Step 4: Inspect Pods
kubectl get pods -l app=web
kubectl describe pod web-def456-xyz
Common Pod Error States
ImagePullBackOff / ErrImagePull
Events:
Warning Failed kubelet Failed to pull image "myapp:latest": rpc error
Warning Failed kubelet Error: ImagePullBackOff
Causes and fixes:
- Wrong image name or tag → verify image exists in the registry
- Missing imagePullSecrets → create and attach the secret
- Private registry authentication → check the docker-registry secret
# Verify image exists
docker manifest inspect myapp:2.0
# Check imagePullSecrets
kubectl get pod web-xyz -o jsonpath='{.spec.imagePullSecrets}'
# Create a pull secret
kubectl create secret docker-registry regcred \
--docker-server=registry.example.com \
--docker-username=user \
--docker-password=pass
CrashLoopBackOff
Events:
Warning BackOff kubelet Back-off restarting failed container
Debug steps:
# View the crash logs (--previous shows logs from the last terminated container)
kubectl logs web-xyz --previous
# Check if it was OOMKilled
kubectl describe pod web-xyz | grep -A 3 "Last State"
# Last State: Terminated
# Reason: OOMKilled
# Exit Code: 137
# Try running the container interactively
kubectl run debug --image=myapp:2.0 --rm -it -- /bin/sh
Pending Pods
kubectl describe pod web-xyz
# Events:
# Warning FailedScheduling 0/5 nodes available:
# 3 Insufficient cpu, 2 node(s) had taint NoSchedule
Common causes:
- Insufficient cluster resources → check node allocatable vs. requests
- Taints without matching tolerations → check node taints
- PVC not bound → check PV availability
- Node selector or affinity mismatch → verify node labels
# Check node resources
kubectl describe nodes | grep -A 5 "Allocated resources"
# Check node taints
kubectl get nodes -o jsonpath='{range .items[*]}{.metadata.name}{"\t"}{.spec.taints}{"\n"}{end}'
Step 5: Check Health Probes
Failed readiness probes prevent Pods from receiving traffic and stall rollouts:
kubectl describe pod web-xyz | grep -A 10 "Readiness"
# Readiness probe failed: HTTP probe failed with statuscode: 503
Fixes:
- Increase
initialDelaySecondsif the app needs time to start - Check the probe endpoint actually returns 200
- Verify the probe port matches the container port
Step 6: Review Events Cluster-Wide
# All events sorted by time
kubectl get events --sort-by='.lastTimestamp' -A
# Events for a specific namespace
kubectl get events -n production --field-selector reason=FailedScheduling
Deployment Troubleshooting Flowchart
Deployment issue
├── kubectl rollout status → Stuck?
│ ├── Yes → Check new ReplicaSet Pods
│ │ ├── Pending → Resource/scheduling issue
│ │ ├── CrashLoopBackOff → Check logs --previous
│ │ ├── ImagePullBackOff → Check image name/secrets
│ │ └── Running but not Ready → Check readiness probe
│ └── No → Rollout succeeded, issue is elsewhere
├── Wrong version running?
│ └── Check image tag on running Pods
└── Pods running but not receiving traffic?
└── Check Service selector matches Pod labels
Useful Troubleshooting Commands Summary
# Quick health overview
kubectl get deployment,rs,pods -l app=web
# Rollout history
kubectl rollout history deployment web
# Rollback if needed
kubectl rollout undo deployment web
# Watch Pods in real-time
kubectl get pods -l app=web -w
# Get YAML of a running Pod for comparison
kubectl get pod web-xyz -o yaml
Why Interviewers Ask This
Deployment troubleshooting is one of the most practical skills tested in interviews.
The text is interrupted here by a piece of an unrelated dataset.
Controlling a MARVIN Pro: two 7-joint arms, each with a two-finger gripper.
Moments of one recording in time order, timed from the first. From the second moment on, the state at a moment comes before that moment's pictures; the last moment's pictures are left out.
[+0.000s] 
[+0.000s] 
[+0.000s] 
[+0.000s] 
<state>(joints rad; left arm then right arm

It demonstrates your ability to systematically diagnose production issues under pressure.
Common Follow-Up Questions
Key Takeaways
- Always start with kubectl rollout status, then drill down into describe and logs.
- ImagePullBackOff and CrashLoopBackOff are the two most common Pod failure patterns.
- A stuck rollout is often caused by readiness probe failures on the new ReplicaSet's Pods.